Deep Learning Approach for the Automated Characterization of Cardiac Mechanics

Cardiac mechanics reflects the precise interplay between myocardial structure and contraction essential for sustaining the blood pumping function of the heart. Ejection fraction is the usual index of function, yet mechanical impairment and even heart failure may occur without changes in this measure. Strain analysis provides more meaningful measures through non-invasive evaluation of myocardial deformation from cardiac magnetic resonance imaging data, and can therefore identify dysfunction before reduction in ejection fraction. Diagnosis based on strain measures requires highly accurate and repeatable cardiac tissue detection, labelling, and tracking. These are very challenging and time-consuming tasks requiring extensive technical and clinical expertise, and have many sources of error that limit the wider clinical adoption of strain analysis. In this thesis, a novel deep learning workflow termed DeepStrain was developed and validated to provide automated strain analysis from standard magnetic resonance data. DeepStrain integrates three convolutional neural networks designed specifically for accurate and precise myocardial tissue detection, labelling, and tracking.

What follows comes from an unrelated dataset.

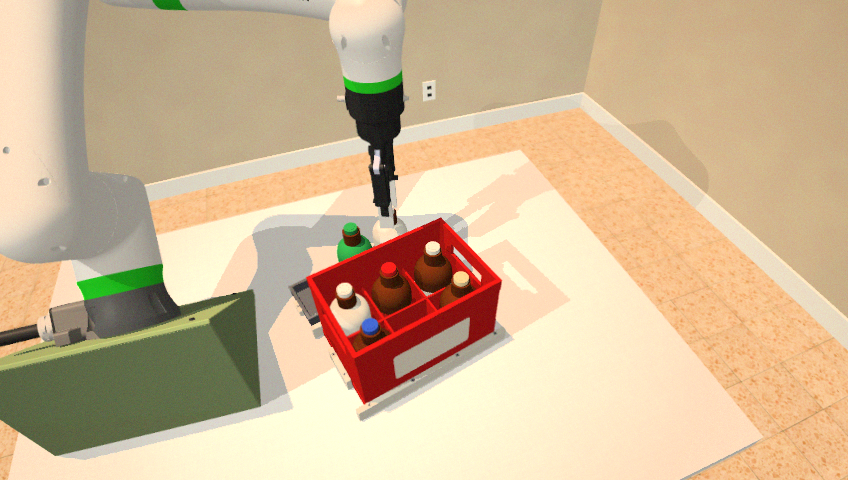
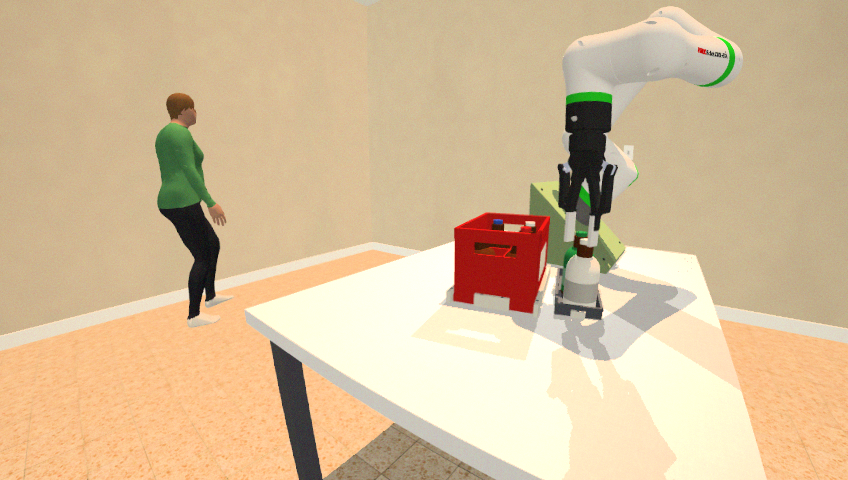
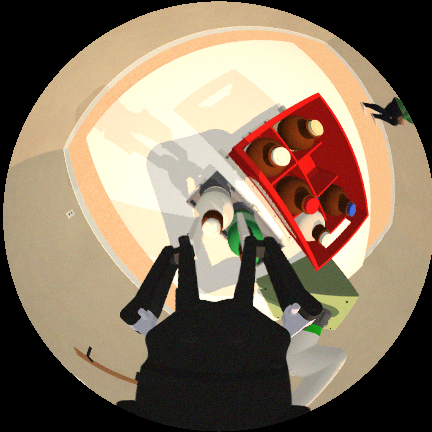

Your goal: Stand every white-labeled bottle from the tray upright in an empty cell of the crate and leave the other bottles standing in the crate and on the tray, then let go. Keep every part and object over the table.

These networks were trained using data from healthy subjects and cardiac patients. In healthy subjects, accuracy was evaluated using the gold standard strain analysis technique, and repeatability was assessed using data from subjects imaged multiple times. Finally, DeepStrain was tested in a prospective cross-sectional study in asymptomatic young adults with a mixture of cardiovascular disease risks factors, i.e., overweight, hypertension, and type 2 diabetes mellitus. In summary, DeepStrain automatically provides very precise measures of strain two orders of magnitude faster than current technology, enabling more accurate and comprehensive characterization of cardiac mechanics.